» What to work on: Within the listing below, please copy exactly the lines between the line holding "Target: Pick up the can" and the line holding "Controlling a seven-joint", inclusive.

» Given material:
Segment Open
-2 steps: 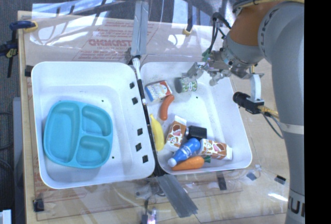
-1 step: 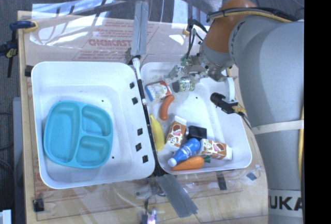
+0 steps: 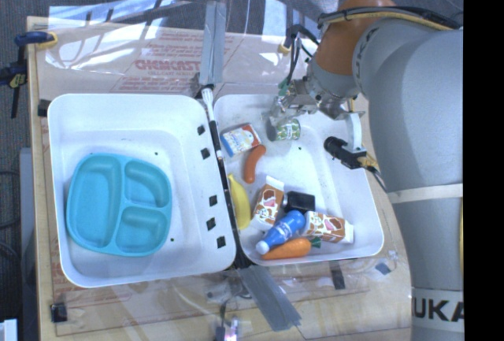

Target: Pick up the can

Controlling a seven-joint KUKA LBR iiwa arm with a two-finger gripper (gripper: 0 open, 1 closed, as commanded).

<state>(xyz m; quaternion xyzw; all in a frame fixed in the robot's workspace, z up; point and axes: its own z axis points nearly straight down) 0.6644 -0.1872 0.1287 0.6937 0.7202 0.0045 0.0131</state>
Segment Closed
» Reply to the exercise:
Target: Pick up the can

Controlling a seven-joint KUKA LBR iiwa arm with a two-finger gripper (gripper: 0 open, 1 closed, as commanded).

The work on this exercise has been finished.